Having watched this team all season, you got the feeling it
was already over right there, seven minutes in. The Birds fought back though,
and actually controlled the action for the equivalent of one half of football.
Nick Foles got the team on the board with an 11-yard touchdown pass to Riley
Cooper, while a pair of strip sacks of Bengals quarterback Andy Dalton by
Brandon Graham and Cullen Jenkins led to Alex Henery field goals.
You read correctly. The Eagles actually took a lead into the
locker room, one they still held 10 minutes into the second half. Then all of this happened in the span of
five plays from scrimmage.
• Midway through the third quarter: Eagles have good
field position at Cincinnati’s 47. Nick Foles takes a shot downfield, but the
ball is criminally underthrown to Jeremy Maclin. Leon Hall makes the easy
interception, and returns it 40 yards into Philadelphia territory to set up
another short march. 17-13.
• Next drive, two plays later: Nobody blocks
defensive end Wallace Gilberry as he shoots right up the middle unattended. He
disrupts Foles’ handoff to Bryce Brown, who has his eyes closed and has already
lost possession before there is even impact. Gilberry picks up the rock and
takes it in himself. 24-13.
• The very next play: Foles connects with Harbor on a sharply-threaded pass down the seam, where the target is greeted almost
immediately by defenders. Safety Chris Crocker puts his helmet on the ball then
recovers his own forced fumble, while a short return places them inside the red zone.
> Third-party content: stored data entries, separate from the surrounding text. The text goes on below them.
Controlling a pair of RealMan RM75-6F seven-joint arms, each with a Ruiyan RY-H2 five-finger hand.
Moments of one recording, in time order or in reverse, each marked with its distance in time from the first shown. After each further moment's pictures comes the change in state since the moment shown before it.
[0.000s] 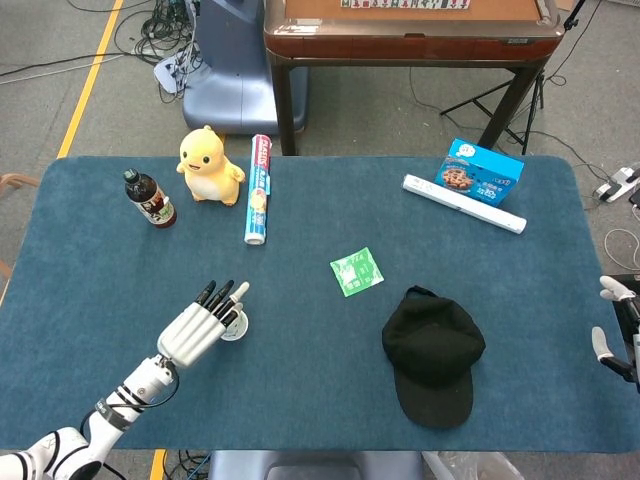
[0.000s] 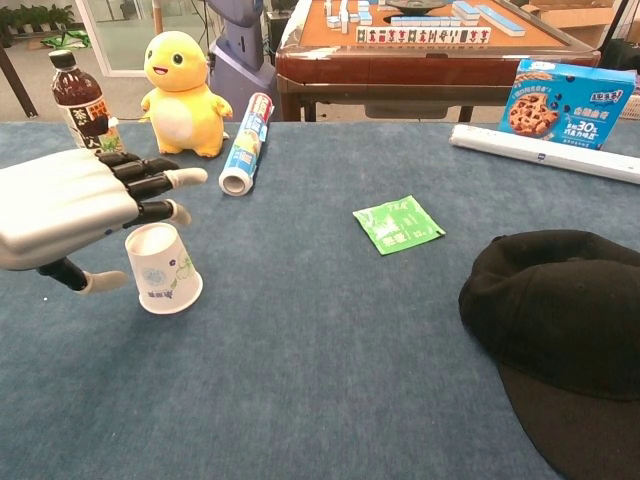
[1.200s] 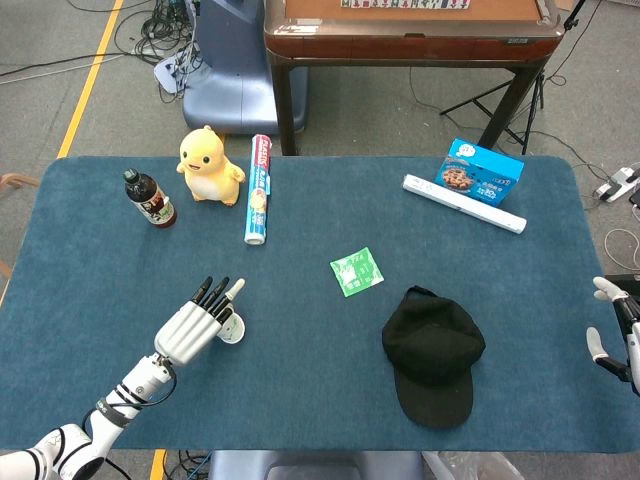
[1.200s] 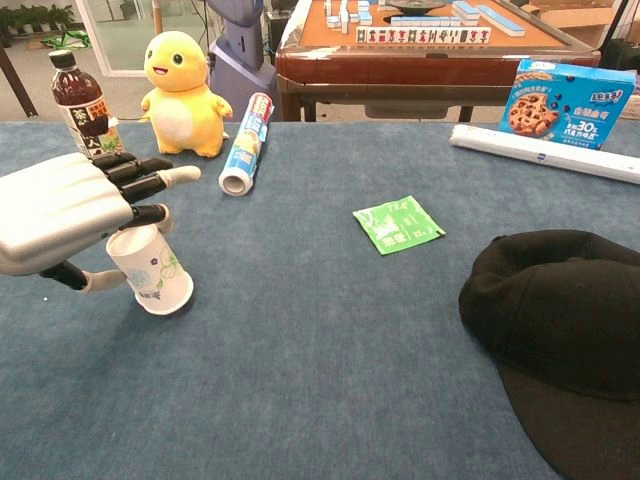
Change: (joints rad) left arm 0.008 -0.075 0.022 0.160 0.041 0.101 -0.074; right arm 0.004 -0.006 -0.001 0.008 -0.011 -0.014 0.003
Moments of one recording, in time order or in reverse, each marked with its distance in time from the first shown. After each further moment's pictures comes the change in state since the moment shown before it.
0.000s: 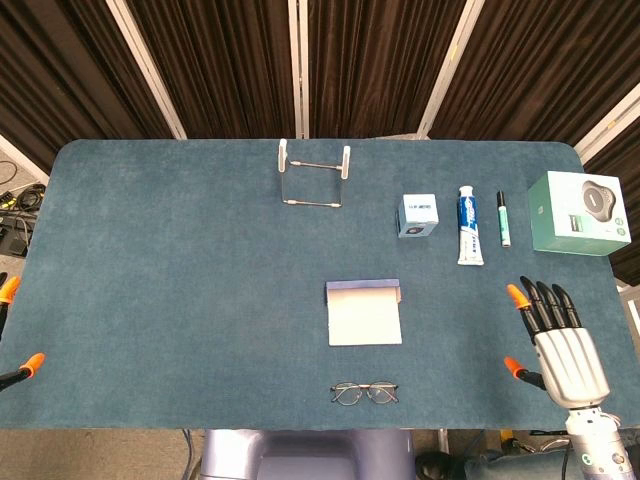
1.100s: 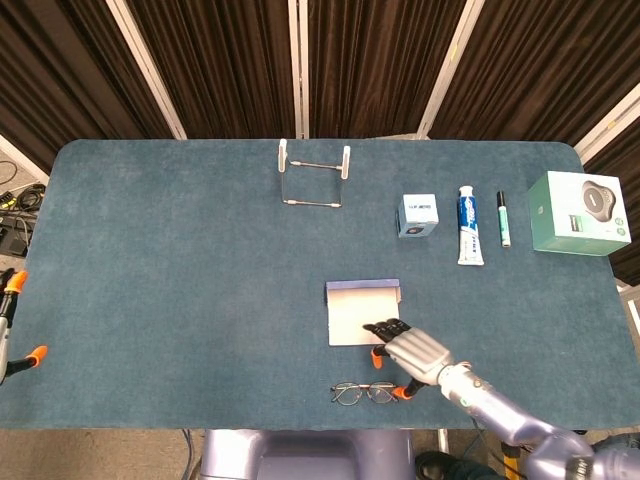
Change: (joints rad) left arm -0.065 -0.048 -0.043 0.033 -0.174 -0.132 0.085; right arm 0.526 -0.141 0.003 -0.018 0.246 -0.859 0.078
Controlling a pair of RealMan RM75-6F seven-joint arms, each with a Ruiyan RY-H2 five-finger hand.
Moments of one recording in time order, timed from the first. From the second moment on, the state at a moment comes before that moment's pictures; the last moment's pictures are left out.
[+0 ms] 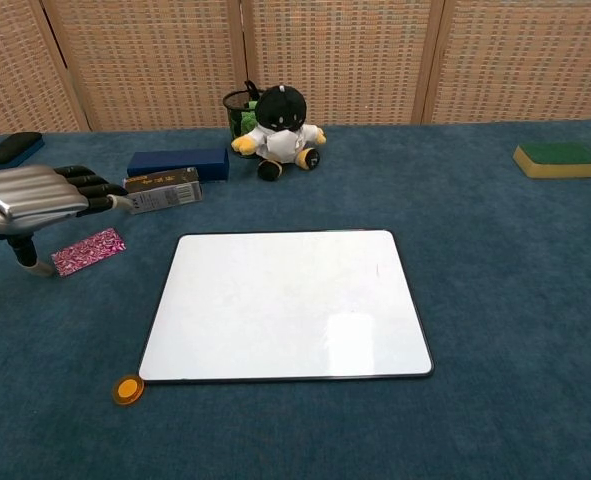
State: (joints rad) left arm -0.71 -1.58 -0.01 -0.84 1.59 0.83 0.18; right arm 0.04 -1.20 0.11 -1.62 -1.46 1.54 0.01
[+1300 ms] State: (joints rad) left arm -0.72 -1.57 0.00 -0.88 1.52 0.84 0.28; right arm 0.04 -1.20 0.11 -1.63 -1.46 1.54 0.02
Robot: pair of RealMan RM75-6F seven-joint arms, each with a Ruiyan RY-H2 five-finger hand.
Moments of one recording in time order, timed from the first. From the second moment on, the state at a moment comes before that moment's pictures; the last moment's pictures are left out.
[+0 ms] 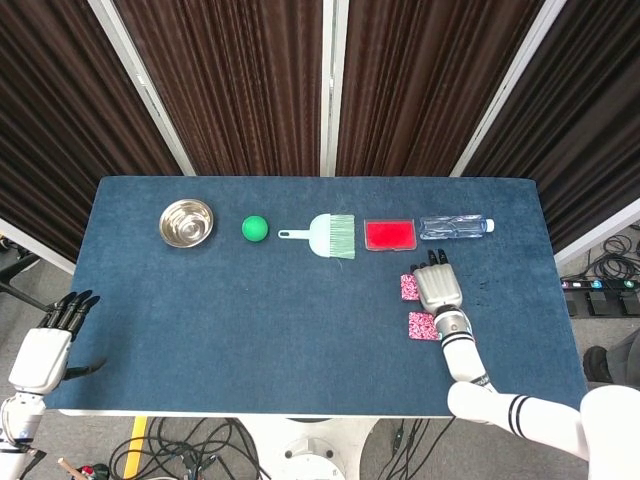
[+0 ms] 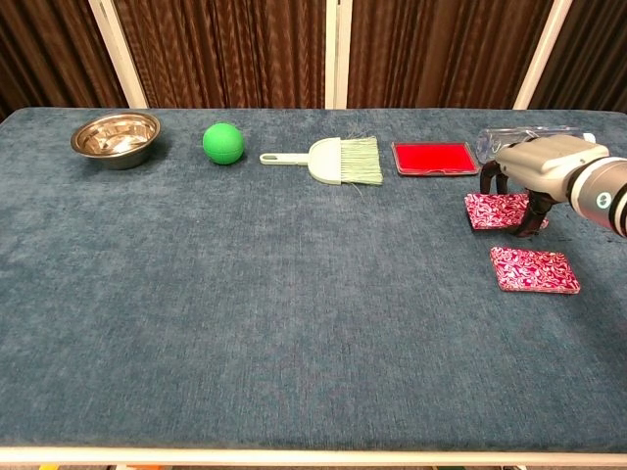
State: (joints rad) left arm -0.12 -1.35 0.02 -1.17 1.59 1.50 -0.24; right arm 0.77 -1.63 0.15 -1.33 -0.66 0.97 -0.84
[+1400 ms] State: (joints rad) left arm -0.12 -1.35 0.02 -1.16 1.59 1.50 -0.25; right arm 0.64 -1.43 0.00 -1.70 -0.81 1.13 -0.77
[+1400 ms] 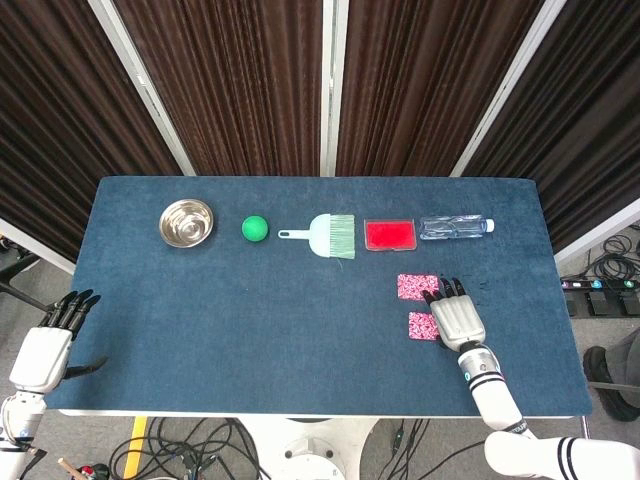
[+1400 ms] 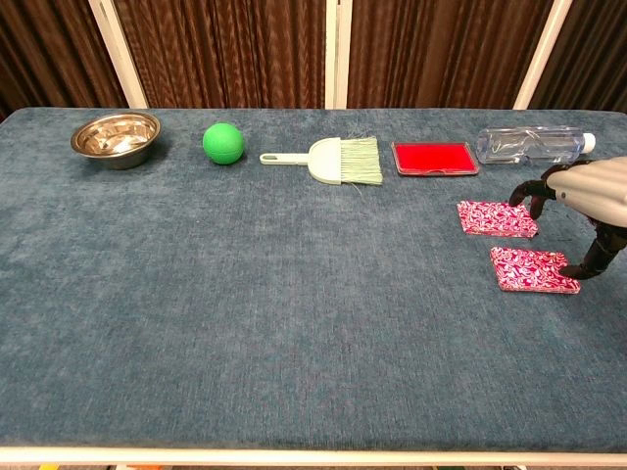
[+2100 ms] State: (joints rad) left arm -0.13 -1.36 0.02 -1.15 1.60 1.50 -0.26; right arm 0.63 -1.51 -0.01 -1.61 -0.79 1.09 -0.78
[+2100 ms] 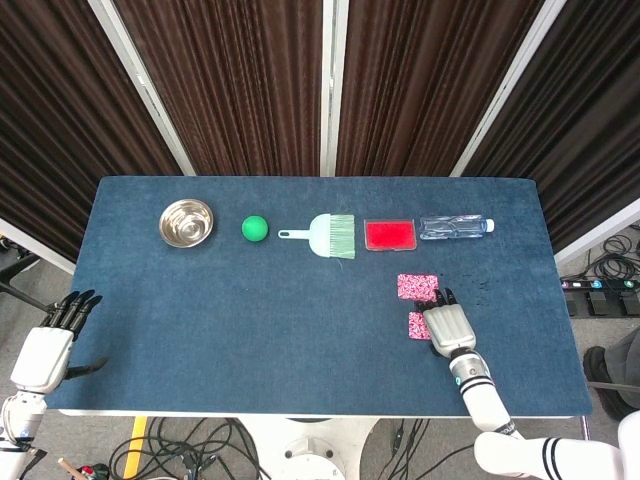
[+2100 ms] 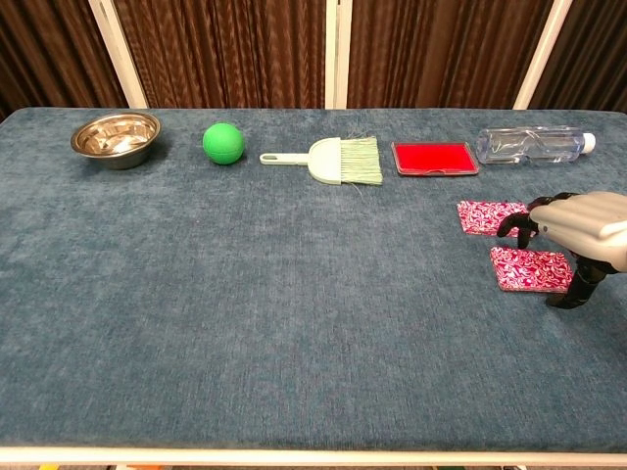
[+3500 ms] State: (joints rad) left arm -0.13 -1.35 0.03 -1.15 1.61 1.50 -0.27; right arm 0.63 -1.53 0.01 -1.61 -0.80 1.12 -0.81
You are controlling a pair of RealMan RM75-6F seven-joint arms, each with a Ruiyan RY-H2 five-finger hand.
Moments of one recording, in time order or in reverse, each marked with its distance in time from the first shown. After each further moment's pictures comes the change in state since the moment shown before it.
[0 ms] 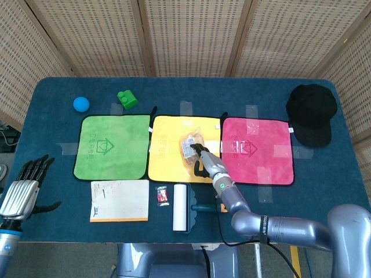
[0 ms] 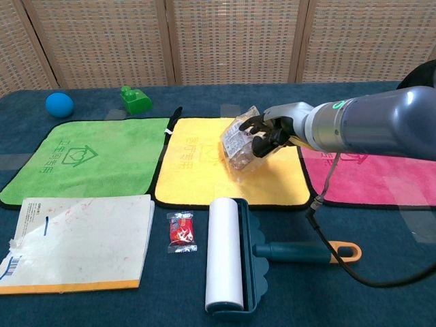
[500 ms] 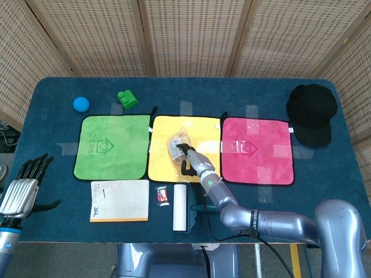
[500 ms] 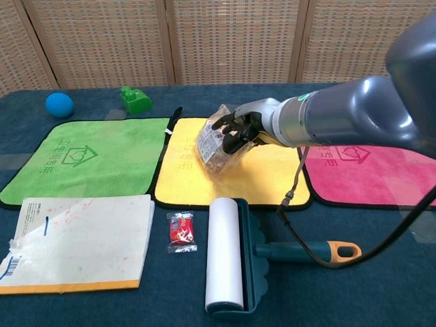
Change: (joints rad) left arm -0.008 -0.002 -0.007 0.004 -0.024 -0.015 0.000; right arm 0.082 -0.042 0.041 0.062 0.065 -0.077 -0.003
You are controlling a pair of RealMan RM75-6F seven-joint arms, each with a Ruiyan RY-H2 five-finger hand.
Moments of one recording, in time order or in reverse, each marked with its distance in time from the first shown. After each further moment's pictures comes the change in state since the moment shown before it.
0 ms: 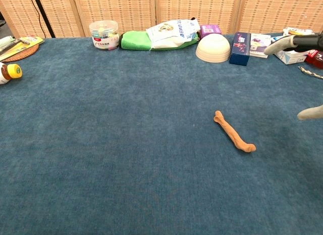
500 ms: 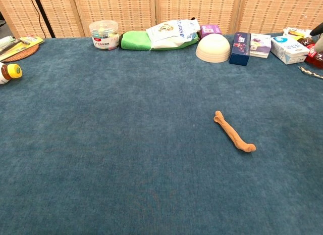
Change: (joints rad) left arm 0.013 0.001 0.002 0.017 0.008 0.016 -0.027; right arm -0.110 0.071 -0.018 0.042 -0.139 0.180 0.200
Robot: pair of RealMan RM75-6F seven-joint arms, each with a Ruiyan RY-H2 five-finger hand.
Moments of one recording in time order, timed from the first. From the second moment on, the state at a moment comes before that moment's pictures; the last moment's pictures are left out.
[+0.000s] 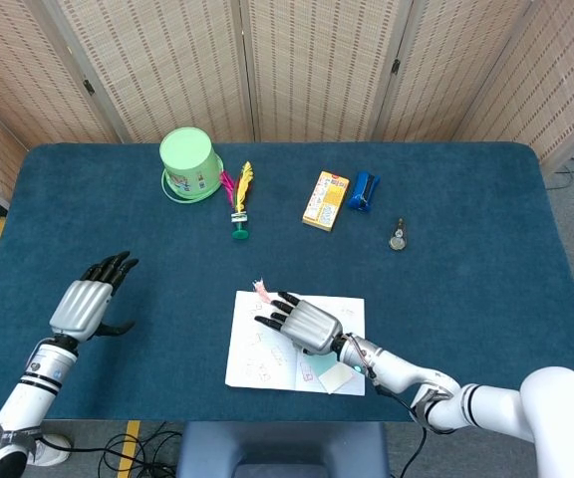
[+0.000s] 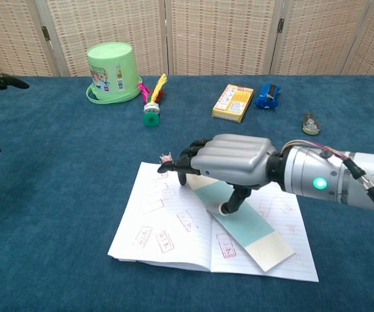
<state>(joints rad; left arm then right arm) -0.53 -1.17 -0.04 -1.69 1.22 1.13 0.17 0.86 -1.66 0.06 -1.27 -1.66 0.77 -0.14</state>
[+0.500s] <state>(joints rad) -0.51 -1.16 -0.04 -1.70 1.26 1.13 0.16 0.85 -1.62 0.04 -1.26 -1.61 0.80 -0.17</state>
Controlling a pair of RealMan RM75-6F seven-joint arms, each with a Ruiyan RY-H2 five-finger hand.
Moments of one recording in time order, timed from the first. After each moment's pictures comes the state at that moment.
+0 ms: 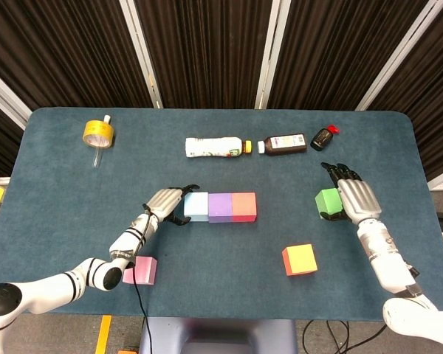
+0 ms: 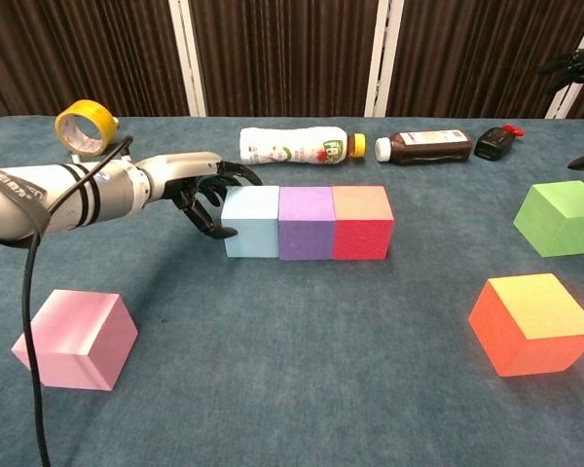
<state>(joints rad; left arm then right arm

• The ensuing kickoff – seriously: Josh Brown
kicks the pigskin short and high in the air, sending it hurtling to earth into the breadbasket of Cedric Thornton on the coverage unit. He drops it, and
immediately boots it directly to Taylor Mays, who is already in field goal range.
All things considered, the defense played well. The front
four was the most active we’ve seen all season, sacking Dalton six times. Not
surprisingly, the coverage looked far better behind them, getting hands on
seven passes. It all took its toll on the second-year QB, who connected on 13
of 27 attempts for 127 yards, not to mention superstar wide receiver A.J.
Green, who was limited to six receptions for 57 yards. The two did connect for six
late in the game however on a goal-line pass that was nearly impossible for Dominique
Rodgers-Cromartie to defend.
Unfortunately, the offense could not capitalize on a couple of opportunities
to put some distance between themselves and Cincinnati. Foles was 12 of 24
for 145 yards in the first half, and had managed not to get sacked at all, but
the Birds were only able to convert one of their three trips to the red zone
into a touchdown.
Then things got out of hand. Due to all the turnovers, Foles
only had nine more attempts in the final 30 minutes, as the Bengals dominated
time of possession nearly 38 to 22. The rookie finished 16 for 33 with 182 in a
hopeless situation. It didn’t help that Brown was stifled for the second week
in a row, either. He gained 34 yards on 16 carries.
Those numbers were all pretty meaningless though compared to
the five turnovers and blocked punt that resulted in 34 points for their
opponents. Take away even half of those, and maybe this would have been a game.
Instead, it was a total humiliation.